It is known that color, aroma, and flavor are the three musts for Chinese food. However, these are never the only principles to be followed in Chinese cooking; the nutrition is the first concern.
A theory of the “harmonization of foods” can be traced back to the Shang dynasty’s (16th to 11th century B.C.) scholar Yi Yin. He related the five flavors of sweet, sour, bitter, piquant, and salty to the nutritional needs of the five major organ systems of the body, i.e. the heart, liver, spleen, lungs, and kidneys, and he stressed their role in maintaining good physical health. In fact, many of the plants used in Chinese cooking such as scallions, fresh ginger root, garlic, dried lily buds, and tree fungus have properties of preventing and alleviating various illnesses. The Chinese have a traditional belief that food and medicine share the same origin and that food has a medicinal value. This view can be considered the forerunner of nutritional science in China.
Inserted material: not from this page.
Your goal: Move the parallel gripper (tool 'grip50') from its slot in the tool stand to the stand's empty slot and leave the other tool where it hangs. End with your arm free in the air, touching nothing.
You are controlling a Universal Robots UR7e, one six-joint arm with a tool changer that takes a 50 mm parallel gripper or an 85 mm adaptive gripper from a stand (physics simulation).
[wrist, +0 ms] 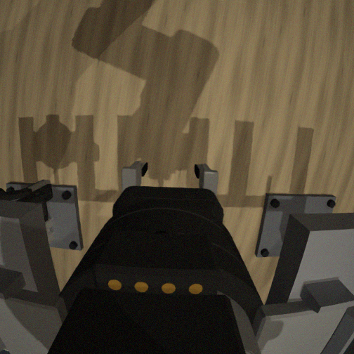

According to this theory, a correct proportion of meat to vegetable ingredients should be maintained. One-third of meat-based dishes should be made of vegetable ingredients, and one-third of vegetable dished should consist of meat vice verse. In preparing soups, the quantity of water used should total seven-tenths the volume of the serving bowl. Basically, the correct ingredient proportions must be adhered to in the preparation of each dish or soup to ensure optimal nutritional value.
The Chinese have a number of traditional rules and customs associated with eating. For example, food must be eaten while seated. Also a set order of who may be seated first among men, women, old, and young exists. Furthermore, one must eat main courses with chopsticks and soup with a spoon.